Adler, well-known for his nonconformist style of living, insists on representing himself. "I've seen like 15 episodes of Perry Mason. If that fat queen can do it, so can I."

When asked what his main argument will be, Adler commented, "What makes them think the tattoo's about their stupid band. It's just a weasel with a big ass. Come on."

The trial is expected to last several weeks.

THE SMELL OF STALE DEATH
Stemming from complaints made by club owners regarding the stale smell left behind by guitarist Inzo, this reporter's curiosity was jolted. Asked to describe the smell, Alan Kenne, owner of Bay Area club {omitted}, answered, "It was like my grandmother's closet."

When asked why he ever had reason to smell his grandmother's closet, Mr. Kenne answered, "Like you haven't.
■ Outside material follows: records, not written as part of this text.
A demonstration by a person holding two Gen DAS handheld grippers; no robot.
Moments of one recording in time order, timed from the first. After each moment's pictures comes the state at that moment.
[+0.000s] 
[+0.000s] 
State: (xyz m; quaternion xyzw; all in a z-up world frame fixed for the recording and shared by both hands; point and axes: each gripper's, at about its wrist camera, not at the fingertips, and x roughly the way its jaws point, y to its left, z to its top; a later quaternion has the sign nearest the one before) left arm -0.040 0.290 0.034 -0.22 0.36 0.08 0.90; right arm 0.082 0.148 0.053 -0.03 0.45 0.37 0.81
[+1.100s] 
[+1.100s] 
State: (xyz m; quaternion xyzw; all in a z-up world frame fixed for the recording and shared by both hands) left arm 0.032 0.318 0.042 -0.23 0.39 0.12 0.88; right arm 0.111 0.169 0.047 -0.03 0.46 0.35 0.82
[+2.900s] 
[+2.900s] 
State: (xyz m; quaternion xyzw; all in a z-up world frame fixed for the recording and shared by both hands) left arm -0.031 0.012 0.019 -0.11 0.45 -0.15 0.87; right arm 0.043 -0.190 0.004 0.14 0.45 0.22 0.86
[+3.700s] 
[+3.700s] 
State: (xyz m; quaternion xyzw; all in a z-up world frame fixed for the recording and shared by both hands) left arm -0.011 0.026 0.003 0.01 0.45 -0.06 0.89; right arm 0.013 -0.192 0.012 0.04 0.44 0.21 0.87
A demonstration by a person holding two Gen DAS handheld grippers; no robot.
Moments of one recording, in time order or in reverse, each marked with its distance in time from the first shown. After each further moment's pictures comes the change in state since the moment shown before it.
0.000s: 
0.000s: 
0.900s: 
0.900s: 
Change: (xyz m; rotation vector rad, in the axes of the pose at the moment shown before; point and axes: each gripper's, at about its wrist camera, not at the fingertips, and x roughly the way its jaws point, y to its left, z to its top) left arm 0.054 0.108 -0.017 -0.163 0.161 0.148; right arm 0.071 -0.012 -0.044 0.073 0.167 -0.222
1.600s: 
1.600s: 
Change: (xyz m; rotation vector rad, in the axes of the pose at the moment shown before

Don't act so pious."

Another club owner, who wished to remain unnamed, described the smell as "...the air that creeps into your nostrils after its been released from a cedar chest opened after many decades."

Not only were these observations made by people outside of ArnoCorps, but from those within the group itself. One member, who also wished to remain anonymous, said in confidence, "Since I've joined the group as guitarist, I've had to spend a lot of time with Inzo, learning the ArnoChords and what not, and I've noticed that I get kinda creeped out whenever I'm alone with an article of Inzo's clothing. The two of us were practicing in his room one night and when he left to make a sandwich, I felt like someone else was still in the room, watching me with cold, dead eyes. I don't know what it is, man, but I always get chills."

Inzo, when asked about the claims, grunted twice before turning his back on the question and walking away.